What is a direction vector of a line?
A direction vector is a vector that points along the line, indicating its direction. For a line through points (x1, y1) and (x2, y2), the direction vector is (x2-x1, y2-y1) or any scalar multiple of it. The unit direction vector normalizes this to length 1 by dividing by the magnitude. Direction vectors are fundamental in parametric equations of lines: P = P1 + t*d, where d is the direction vector and t is a parameter. The normal vector is perpendicular to the direction vector and is useful for calculating distances from points to lines. In 3D geometry, direction vectors become even more important as they define lines uniquely along with a point.
How do you determine if three points are collinear?

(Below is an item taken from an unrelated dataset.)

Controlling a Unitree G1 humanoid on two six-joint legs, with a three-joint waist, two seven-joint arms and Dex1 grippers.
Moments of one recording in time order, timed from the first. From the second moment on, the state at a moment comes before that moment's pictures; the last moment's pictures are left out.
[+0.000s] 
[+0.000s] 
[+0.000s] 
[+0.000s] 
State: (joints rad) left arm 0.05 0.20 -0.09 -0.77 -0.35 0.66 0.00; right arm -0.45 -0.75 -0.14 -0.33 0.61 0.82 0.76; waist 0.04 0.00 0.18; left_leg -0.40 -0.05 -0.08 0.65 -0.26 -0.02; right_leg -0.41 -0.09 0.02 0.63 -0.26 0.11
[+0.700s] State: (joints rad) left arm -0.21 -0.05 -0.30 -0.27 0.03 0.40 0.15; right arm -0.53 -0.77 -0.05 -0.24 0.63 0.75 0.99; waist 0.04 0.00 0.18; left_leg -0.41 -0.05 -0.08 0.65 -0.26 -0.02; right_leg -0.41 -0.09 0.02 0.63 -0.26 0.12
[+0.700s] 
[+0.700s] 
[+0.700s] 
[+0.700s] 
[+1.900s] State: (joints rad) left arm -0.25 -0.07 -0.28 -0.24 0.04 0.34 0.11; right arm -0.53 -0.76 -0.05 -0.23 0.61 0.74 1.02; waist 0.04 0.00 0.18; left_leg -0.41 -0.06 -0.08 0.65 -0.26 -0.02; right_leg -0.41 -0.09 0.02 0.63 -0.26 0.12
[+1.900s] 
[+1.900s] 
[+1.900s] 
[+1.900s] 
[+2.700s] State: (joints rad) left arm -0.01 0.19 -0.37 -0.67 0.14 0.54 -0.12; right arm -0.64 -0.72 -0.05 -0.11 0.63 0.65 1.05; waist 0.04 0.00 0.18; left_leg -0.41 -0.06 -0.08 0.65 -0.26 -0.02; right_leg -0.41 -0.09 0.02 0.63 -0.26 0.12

Three points are collinear (lie on the same line) if and only if the slope between any two pairs of points is the same. Given points A(x1,y1), B(x2,y2), C(x3,y3), they are collinear if (y2-y1)/(x2-x1) = (y3-y1)/(x3-x1). To avoid division by zero, use the cross-product test: the points are collinear if (x2-x1)(y3-y1) - (x3-x1)(y2-y1) = 0. This is equivalent to checking that the area of the triangle formed by the three points is zero. Another method is to find the equation of the line through two points and verify that the third point satisfies it. Collinearity testing is important in computational geometry and data validation.